World

Iranian Shia cleric and founder of Hezbollah dies of Covid-19

June 8. A conservative force within Iranian and regional politics, Ali Akbar Mohtashamipour died of the coronavirus aged 74. Ali Akbar Mohtashamipour, a Shia cleric who as Iran’s ambassador to Syria helped found the Lebanese militant group Hezbollah and lost his right hand to a book bombing, has died of the coronavirus. Mohtashamipour died at a hospital in northern Tehran after contracting the virus, the state-run IRNA news agency reported on Monday. The cleric, who wore a black turban that identified him in Shia tradition as a direct descendant of Islam’s Prophet Muhammad, had been living in the Shia holy city of Najaf, Iraq, over the last 10 years after the disputed election in Iran. A close ally of Iran’s late Supreme Leader Ayatollah Ruhollah Khomeini, Mohtashamipour in the 1970s formed alliances with Muslim militant groups across the Mideast. After the Islamic Revolution, he helped found the paramilitary Revolutionary Guard in Iran and as ambassador to Syria brought the force into the region to help form Hezbollah.
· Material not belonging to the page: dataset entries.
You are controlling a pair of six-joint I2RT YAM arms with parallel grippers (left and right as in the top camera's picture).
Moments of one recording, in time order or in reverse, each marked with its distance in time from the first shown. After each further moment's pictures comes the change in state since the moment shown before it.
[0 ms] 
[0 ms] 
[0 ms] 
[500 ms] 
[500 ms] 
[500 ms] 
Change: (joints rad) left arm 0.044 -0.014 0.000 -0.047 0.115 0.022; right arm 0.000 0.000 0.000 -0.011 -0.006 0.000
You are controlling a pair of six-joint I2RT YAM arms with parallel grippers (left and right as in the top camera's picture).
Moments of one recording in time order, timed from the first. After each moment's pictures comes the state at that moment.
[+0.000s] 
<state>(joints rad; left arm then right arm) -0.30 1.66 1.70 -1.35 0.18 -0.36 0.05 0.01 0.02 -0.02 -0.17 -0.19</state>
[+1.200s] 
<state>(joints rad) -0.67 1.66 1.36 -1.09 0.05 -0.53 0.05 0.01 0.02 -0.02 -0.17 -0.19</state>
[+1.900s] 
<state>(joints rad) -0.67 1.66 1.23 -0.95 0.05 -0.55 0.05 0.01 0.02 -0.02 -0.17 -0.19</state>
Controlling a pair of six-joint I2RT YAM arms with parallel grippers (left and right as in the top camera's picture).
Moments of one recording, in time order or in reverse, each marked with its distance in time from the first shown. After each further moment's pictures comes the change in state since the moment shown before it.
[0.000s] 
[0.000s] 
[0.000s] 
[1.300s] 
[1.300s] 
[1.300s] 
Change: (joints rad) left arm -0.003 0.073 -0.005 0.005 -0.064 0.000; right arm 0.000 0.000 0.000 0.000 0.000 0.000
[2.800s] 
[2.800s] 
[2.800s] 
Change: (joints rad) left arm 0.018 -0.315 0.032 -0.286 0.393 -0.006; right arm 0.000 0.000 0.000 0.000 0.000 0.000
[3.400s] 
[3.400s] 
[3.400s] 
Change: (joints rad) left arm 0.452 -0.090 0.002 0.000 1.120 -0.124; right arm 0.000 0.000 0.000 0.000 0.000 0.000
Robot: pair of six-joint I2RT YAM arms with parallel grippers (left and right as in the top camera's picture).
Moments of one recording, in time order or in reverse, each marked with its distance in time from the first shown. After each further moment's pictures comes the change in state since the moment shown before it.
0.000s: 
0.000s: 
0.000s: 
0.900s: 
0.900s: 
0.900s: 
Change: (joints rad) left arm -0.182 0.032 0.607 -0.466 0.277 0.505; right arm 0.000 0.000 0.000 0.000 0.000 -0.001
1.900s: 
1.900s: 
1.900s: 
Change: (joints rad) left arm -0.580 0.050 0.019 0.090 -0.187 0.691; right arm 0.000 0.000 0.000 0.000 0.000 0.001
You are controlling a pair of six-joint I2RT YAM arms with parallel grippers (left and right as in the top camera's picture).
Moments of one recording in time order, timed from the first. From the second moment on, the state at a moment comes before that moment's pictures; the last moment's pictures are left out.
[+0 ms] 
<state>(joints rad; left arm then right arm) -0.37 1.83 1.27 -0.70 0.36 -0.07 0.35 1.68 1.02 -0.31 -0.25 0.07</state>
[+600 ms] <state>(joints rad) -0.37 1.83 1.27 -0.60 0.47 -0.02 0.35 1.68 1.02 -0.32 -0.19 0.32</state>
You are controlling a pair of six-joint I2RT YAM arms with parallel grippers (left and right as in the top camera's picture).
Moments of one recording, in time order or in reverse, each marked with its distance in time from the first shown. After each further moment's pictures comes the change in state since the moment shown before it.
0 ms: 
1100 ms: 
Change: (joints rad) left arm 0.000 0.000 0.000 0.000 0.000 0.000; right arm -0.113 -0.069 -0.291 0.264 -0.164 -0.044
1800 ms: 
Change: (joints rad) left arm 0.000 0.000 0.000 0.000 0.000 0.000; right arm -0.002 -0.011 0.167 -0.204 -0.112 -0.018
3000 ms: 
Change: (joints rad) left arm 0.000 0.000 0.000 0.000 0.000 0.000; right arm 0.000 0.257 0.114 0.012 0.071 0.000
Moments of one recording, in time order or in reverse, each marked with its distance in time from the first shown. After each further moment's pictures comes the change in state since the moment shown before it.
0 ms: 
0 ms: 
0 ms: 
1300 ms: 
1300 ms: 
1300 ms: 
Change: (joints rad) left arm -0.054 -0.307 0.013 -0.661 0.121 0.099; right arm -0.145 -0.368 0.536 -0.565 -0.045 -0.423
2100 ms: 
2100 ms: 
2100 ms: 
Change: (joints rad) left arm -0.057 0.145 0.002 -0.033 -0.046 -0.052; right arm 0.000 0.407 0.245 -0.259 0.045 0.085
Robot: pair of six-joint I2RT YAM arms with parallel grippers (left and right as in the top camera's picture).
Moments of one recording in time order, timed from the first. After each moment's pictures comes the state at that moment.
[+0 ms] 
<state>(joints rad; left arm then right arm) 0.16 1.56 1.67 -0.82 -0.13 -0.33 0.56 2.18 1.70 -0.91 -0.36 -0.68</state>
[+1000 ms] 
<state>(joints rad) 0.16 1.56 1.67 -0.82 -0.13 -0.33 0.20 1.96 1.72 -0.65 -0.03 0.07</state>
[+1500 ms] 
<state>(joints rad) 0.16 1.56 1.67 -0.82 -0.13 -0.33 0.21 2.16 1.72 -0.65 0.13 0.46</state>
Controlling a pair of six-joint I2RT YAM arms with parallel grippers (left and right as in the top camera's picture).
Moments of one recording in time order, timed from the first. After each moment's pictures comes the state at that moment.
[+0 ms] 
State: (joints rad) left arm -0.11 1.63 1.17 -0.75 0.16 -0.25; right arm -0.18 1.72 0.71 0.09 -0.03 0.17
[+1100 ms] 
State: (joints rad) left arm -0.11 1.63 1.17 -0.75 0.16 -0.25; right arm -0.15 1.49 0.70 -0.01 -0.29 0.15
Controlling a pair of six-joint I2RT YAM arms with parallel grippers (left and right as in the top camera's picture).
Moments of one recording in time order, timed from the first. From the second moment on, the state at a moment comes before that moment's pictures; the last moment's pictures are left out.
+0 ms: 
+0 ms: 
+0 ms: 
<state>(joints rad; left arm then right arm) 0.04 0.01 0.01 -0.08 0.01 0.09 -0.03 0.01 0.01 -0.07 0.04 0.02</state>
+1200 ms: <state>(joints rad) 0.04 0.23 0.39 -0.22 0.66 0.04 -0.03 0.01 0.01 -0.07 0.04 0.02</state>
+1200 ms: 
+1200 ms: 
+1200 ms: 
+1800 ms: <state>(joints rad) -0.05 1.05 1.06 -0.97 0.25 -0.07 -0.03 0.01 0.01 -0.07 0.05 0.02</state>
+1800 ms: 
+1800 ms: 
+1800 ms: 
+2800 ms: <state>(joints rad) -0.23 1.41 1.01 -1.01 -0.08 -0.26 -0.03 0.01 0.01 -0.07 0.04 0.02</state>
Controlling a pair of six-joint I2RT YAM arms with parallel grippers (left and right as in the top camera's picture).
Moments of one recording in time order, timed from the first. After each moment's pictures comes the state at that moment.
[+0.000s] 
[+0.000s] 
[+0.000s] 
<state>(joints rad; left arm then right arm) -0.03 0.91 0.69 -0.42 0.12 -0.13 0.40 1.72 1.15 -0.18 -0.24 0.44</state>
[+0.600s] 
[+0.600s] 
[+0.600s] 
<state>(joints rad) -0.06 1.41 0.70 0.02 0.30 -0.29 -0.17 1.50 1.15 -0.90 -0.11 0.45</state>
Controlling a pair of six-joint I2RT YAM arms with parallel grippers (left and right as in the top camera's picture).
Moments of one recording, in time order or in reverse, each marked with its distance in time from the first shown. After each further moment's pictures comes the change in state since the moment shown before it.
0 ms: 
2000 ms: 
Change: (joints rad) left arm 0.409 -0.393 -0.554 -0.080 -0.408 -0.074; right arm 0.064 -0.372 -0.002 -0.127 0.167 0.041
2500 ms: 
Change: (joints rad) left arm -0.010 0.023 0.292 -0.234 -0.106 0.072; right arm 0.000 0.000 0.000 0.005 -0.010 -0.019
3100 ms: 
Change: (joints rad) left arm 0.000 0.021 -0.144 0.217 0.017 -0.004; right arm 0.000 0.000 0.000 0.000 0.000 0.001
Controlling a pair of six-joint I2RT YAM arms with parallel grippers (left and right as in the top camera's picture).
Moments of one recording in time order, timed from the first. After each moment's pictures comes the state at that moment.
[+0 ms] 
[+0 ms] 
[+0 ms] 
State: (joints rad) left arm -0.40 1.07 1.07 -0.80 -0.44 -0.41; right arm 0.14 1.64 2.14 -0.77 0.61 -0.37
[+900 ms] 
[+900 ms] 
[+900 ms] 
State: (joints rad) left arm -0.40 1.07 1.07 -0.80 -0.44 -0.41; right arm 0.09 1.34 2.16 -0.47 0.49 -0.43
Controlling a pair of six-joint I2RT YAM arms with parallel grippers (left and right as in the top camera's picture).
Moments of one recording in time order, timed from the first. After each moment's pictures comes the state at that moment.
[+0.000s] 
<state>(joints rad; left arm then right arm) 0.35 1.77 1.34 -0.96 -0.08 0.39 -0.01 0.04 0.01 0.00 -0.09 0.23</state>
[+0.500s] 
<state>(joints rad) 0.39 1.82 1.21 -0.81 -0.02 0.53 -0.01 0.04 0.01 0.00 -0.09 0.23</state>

In his later years, he slowly joined the cause of reformists in Iran, hoping to change the Islamic Republic’s theocracy from the inside. He backed the opposition leaders Mir Hossein Mousavi and Mahdi Karroubi in Iran’s Green Movement protests that followed the disputed 2009 re-election of then-President Mahmoud Ahmadinejad. “If the whole people become aware, avoid violent measures and continue their civil confrontation with that, they will win,” Mohtashamipour said at the time, though Ahmadinejad ultimately would remain in office. “No power can stand up to people’s will.”